Stored data entries
_ _ _ _ _ _ _

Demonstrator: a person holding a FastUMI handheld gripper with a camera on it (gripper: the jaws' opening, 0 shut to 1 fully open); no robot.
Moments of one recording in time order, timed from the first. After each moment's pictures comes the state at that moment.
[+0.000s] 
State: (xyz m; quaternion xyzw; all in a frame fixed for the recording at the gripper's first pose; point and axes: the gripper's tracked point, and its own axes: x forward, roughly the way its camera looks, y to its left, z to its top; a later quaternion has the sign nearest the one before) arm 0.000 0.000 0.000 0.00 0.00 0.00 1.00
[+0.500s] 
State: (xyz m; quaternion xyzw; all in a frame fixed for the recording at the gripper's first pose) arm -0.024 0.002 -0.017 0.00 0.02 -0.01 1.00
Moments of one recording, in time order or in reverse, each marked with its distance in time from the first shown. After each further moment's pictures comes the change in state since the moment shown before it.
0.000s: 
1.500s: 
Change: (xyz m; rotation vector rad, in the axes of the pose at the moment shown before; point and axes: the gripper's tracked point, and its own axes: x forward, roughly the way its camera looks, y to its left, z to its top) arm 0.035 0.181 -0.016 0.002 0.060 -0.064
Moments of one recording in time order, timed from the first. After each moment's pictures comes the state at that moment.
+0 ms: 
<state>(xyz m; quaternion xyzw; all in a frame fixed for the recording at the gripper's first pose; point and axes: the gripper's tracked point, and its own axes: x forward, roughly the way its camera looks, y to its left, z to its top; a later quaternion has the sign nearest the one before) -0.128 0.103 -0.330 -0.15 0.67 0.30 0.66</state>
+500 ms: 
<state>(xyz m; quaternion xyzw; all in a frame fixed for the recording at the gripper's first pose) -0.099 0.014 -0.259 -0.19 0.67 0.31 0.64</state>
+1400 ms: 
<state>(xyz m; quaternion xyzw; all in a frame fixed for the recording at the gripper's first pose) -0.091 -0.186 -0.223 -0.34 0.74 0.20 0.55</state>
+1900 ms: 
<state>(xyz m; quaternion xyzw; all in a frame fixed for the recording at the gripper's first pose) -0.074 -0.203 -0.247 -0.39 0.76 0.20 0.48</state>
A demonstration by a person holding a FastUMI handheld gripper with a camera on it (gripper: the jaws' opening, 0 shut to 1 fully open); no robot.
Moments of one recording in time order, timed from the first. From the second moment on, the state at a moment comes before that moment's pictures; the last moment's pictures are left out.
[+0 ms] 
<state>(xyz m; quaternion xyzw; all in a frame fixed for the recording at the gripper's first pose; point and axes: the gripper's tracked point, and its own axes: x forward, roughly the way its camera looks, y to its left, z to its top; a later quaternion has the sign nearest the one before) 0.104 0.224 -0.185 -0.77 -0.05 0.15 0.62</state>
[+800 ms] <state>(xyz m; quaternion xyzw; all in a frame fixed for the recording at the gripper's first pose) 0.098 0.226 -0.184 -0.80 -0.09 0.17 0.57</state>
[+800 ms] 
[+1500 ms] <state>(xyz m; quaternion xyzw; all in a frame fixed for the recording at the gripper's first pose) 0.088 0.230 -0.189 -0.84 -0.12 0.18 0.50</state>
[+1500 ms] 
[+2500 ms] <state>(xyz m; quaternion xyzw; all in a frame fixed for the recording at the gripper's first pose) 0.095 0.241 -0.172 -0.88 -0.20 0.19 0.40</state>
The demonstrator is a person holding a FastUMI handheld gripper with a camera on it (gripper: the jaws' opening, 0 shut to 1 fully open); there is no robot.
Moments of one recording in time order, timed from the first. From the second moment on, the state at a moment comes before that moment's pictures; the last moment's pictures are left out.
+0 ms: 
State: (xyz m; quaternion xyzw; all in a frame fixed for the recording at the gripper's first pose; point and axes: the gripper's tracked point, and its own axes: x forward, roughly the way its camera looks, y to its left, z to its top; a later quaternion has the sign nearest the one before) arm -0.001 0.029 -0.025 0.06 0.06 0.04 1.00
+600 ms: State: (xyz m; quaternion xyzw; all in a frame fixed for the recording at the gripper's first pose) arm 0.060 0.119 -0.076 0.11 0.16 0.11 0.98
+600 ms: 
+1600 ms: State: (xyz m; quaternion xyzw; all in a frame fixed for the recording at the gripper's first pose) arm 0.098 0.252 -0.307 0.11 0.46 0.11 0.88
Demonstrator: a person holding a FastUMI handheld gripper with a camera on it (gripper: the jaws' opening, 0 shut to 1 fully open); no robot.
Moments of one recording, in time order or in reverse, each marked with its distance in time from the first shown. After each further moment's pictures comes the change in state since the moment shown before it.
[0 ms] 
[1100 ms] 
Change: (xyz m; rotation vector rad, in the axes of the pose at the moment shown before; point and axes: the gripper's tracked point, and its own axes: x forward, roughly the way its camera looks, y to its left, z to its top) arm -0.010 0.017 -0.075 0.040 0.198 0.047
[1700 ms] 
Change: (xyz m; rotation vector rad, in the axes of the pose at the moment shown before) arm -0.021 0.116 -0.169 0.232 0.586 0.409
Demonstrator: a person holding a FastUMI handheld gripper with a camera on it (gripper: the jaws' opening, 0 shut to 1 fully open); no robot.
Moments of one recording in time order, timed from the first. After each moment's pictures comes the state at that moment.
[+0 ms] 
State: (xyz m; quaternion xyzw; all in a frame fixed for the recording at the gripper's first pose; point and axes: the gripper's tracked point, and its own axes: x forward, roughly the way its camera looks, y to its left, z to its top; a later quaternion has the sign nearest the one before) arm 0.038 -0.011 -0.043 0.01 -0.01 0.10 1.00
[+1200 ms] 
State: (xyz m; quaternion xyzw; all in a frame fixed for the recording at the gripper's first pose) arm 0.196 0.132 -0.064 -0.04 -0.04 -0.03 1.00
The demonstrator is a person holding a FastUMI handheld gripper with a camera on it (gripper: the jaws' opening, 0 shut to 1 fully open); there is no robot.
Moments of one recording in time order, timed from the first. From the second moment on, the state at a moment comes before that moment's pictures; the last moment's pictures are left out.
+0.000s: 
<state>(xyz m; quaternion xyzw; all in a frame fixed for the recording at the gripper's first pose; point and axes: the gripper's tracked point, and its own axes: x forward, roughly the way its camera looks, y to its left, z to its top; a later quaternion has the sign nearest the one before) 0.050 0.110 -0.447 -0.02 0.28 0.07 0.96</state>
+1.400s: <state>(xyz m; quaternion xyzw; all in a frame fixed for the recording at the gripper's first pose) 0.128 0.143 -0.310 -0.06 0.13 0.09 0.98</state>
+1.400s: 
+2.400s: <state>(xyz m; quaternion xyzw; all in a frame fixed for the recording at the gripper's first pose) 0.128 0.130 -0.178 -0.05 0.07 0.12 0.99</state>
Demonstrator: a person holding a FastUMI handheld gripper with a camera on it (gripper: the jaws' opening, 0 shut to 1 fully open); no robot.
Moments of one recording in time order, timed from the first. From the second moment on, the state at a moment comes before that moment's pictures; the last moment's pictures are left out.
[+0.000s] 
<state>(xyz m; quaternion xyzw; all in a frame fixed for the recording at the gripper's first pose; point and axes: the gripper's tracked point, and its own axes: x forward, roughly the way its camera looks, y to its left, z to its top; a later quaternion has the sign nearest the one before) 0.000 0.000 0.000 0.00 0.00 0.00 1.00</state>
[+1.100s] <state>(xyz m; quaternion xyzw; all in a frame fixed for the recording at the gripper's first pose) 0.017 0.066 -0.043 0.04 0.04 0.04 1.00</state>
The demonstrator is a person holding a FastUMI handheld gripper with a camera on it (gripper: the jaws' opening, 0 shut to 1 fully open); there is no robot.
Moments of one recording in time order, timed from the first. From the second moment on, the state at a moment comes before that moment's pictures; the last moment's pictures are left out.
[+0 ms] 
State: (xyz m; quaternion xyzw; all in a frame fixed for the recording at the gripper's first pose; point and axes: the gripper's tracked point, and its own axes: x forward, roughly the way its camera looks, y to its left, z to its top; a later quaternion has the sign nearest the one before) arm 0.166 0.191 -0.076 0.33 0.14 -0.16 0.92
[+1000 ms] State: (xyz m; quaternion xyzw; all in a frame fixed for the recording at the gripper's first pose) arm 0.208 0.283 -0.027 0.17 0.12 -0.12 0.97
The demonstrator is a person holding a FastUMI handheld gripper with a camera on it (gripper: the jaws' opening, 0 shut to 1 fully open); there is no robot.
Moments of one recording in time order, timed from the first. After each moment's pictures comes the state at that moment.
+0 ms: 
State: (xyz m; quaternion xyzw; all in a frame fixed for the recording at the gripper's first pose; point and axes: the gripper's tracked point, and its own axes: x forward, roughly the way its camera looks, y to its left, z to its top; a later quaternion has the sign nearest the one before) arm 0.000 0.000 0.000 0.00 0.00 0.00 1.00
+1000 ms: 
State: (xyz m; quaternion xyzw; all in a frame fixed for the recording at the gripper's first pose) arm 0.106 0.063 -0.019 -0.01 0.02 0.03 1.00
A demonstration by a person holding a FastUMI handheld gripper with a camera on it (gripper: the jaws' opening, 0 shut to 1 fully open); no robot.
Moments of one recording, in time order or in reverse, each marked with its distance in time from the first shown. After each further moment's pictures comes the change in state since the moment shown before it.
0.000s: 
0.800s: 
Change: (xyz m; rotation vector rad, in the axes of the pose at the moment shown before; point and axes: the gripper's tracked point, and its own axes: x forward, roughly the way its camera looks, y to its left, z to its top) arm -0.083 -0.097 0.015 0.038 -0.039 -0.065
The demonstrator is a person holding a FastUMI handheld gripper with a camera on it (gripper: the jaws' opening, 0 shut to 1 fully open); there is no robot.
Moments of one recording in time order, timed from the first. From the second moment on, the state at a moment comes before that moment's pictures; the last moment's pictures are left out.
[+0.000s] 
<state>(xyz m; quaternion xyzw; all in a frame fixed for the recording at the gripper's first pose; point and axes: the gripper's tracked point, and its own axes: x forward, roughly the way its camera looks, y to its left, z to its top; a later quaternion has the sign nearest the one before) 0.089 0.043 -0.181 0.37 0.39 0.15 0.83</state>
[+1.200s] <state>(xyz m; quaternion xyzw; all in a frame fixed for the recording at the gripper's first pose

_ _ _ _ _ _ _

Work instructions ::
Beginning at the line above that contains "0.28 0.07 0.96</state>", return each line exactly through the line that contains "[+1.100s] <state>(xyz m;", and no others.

Response for this exercise ::
<state>(xyz m; quaternion xyzw; all in a frame fixed for the recording at the gripper's first pose; point and axes: the gripper's tracked point, and its own axes: x forward, roughly the way its camera looks, y to its left, z to its top; a later quaternion has the sign nearest the one before) 0.050 0.110 -0.447 -0.02 0.28 0.07 0.96</state>
+1.400s: <state>(xyz m; quaternion xyzw; all in a frame fixed for the recording at the gripper's first pose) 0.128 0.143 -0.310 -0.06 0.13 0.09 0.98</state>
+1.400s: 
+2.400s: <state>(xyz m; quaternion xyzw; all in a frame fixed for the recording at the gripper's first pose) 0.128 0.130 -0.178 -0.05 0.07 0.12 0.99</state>
Demonstrator: a person holding a FastUMI handheld gripper with a camera on it (gripper: the jaws' opening, 0 shut to 1 fully open); no robot.
Moments of one recording in time order, timed from the first. From the second moment on, the state at a moment comes before that moment's pictures; the last moment's pictures are left out.
[+0.000s] 
<state>(xyz m; quaternion xyzw; all in a frame fixed for the recording at the gripper's first pose; point and axes: the gripper's tracked point, and its own axes: x forward, roughly the way its camera looks, y to its left, z to its top; a later quaternion has the sign nearest the one before) 0.000 0.000 0.000 0.00 0.00 0.00 1.00</state>
[+1.100s] <state>(xyz m; quaternion xyzw; all in a frame fixed for the recording at the gripper's first pose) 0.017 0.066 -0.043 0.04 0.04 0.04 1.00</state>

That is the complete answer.